PROVIDED MATERIAL:
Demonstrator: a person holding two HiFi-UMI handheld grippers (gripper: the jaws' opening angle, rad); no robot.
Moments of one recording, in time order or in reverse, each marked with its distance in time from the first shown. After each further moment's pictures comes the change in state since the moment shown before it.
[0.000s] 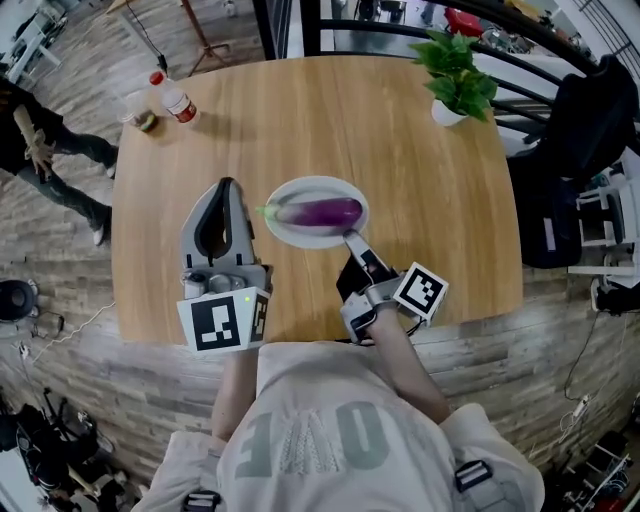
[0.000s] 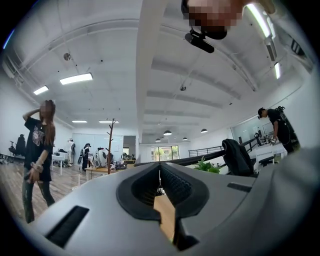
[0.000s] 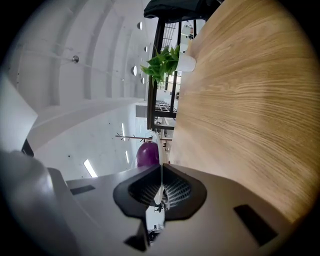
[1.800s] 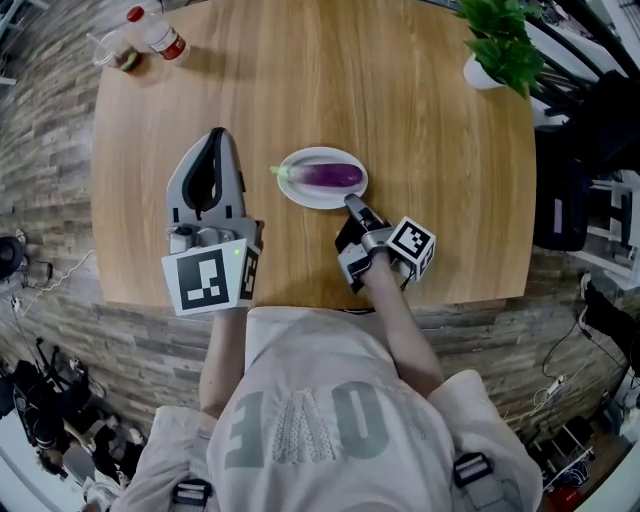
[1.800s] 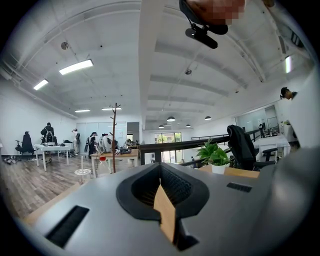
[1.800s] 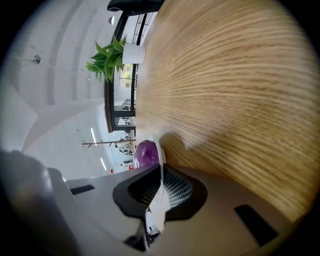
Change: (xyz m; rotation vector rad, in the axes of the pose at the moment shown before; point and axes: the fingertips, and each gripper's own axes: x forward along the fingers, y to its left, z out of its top) left arm 0.027 0.020 -0.072 -0.012 0.172 0.039; right arm 0.029 -0.141 -0.002 0.213 0.041 -0.259
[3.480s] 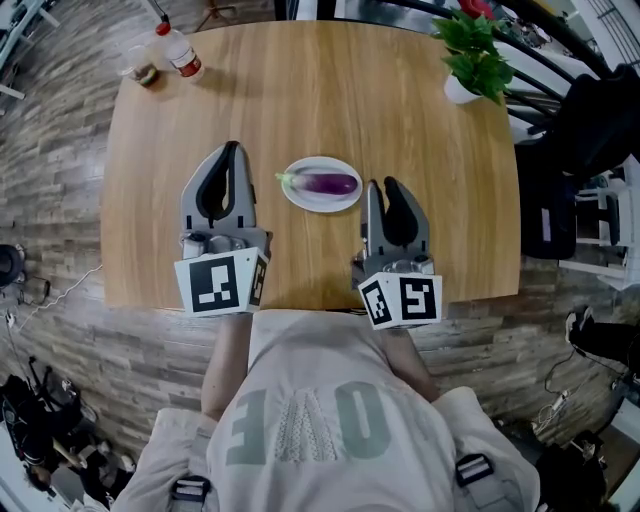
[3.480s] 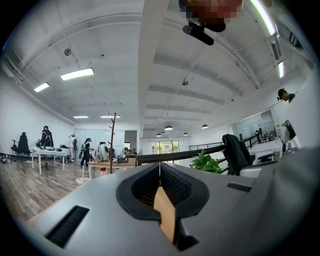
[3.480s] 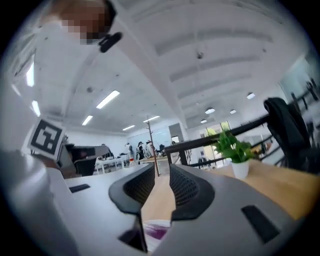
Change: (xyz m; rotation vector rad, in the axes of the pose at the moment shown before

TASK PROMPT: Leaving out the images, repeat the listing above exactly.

EXPECTED ANSWER:
Demonstrator: a person holding two HiFi-UMI handheld grippers (gripper: the jaws' opening angle, rad); no robot.
Moments of one recording, in time order or in reverse, each marked with its distance in time from the first shown. After each further moment's pictures comes the change in state since the moment shown before it.
[0.000s] 
[0.000s] 
[0.000s] 
[1.800s] 
[1.800s] 
[1.800s] 
Change: (xyz m; rotation vector rad, in the axes of the pose at the moment shown before; point and axes: the fingertips, and each gripper's own axes: x forward along the fingers, y to its left, z out of its top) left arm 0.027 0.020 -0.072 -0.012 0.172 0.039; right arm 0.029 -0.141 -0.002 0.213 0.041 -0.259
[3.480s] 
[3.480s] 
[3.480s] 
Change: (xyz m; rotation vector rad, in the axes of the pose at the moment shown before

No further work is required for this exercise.